* **Exercise objective**
Look through the entries for the string "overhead" and copy every line where it shows up.

── Data ──

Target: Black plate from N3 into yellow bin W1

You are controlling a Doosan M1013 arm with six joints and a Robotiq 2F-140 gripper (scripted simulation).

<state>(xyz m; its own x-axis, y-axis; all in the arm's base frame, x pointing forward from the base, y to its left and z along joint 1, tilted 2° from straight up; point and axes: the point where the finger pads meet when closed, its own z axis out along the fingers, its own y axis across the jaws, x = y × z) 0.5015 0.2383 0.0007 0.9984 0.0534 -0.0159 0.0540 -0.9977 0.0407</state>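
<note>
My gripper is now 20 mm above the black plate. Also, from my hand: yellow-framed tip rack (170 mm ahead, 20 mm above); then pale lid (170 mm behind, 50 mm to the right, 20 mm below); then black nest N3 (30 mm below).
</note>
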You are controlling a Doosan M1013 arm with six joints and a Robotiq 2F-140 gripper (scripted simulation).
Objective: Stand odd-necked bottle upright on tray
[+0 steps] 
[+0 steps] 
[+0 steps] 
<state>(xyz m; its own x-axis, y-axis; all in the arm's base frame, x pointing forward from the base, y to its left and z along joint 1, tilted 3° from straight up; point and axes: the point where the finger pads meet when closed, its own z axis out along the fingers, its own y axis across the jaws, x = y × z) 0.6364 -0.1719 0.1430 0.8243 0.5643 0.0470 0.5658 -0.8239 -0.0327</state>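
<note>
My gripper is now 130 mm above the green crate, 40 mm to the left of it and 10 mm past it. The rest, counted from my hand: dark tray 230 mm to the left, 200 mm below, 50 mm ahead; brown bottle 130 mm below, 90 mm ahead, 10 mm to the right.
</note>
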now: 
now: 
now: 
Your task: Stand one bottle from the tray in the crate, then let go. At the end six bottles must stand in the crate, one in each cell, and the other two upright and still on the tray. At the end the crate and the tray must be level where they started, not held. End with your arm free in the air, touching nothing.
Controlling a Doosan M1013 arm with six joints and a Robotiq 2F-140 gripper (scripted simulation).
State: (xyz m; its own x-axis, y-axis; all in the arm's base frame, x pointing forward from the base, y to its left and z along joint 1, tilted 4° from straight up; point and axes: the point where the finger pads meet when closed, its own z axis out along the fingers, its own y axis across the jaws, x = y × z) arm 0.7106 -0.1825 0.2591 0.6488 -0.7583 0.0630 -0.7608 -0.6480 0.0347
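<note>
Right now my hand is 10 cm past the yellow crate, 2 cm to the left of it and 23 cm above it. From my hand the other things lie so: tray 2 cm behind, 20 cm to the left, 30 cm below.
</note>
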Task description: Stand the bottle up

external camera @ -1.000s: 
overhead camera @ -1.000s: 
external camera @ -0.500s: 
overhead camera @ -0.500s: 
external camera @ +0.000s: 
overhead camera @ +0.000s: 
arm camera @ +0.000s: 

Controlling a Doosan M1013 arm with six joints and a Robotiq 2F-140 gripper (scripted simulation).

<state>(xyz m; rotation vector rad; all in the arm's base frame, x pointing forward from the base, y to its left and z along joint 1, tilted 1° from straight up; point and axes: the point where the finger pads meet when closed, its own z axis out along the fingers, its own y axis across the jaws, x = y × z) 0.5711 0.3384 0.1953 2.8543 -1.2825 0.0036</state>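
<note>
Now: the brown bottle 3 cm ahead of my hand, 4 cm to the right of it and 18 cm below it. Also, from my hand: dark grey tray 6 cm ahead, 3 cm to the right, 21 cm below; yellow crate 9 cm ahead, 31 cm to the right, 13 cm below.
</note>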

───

* **Output of the task**
overhead camera @ -1.000s: 
overhead camera @ -0.500s: 
overhead camera @ +0.000s: 

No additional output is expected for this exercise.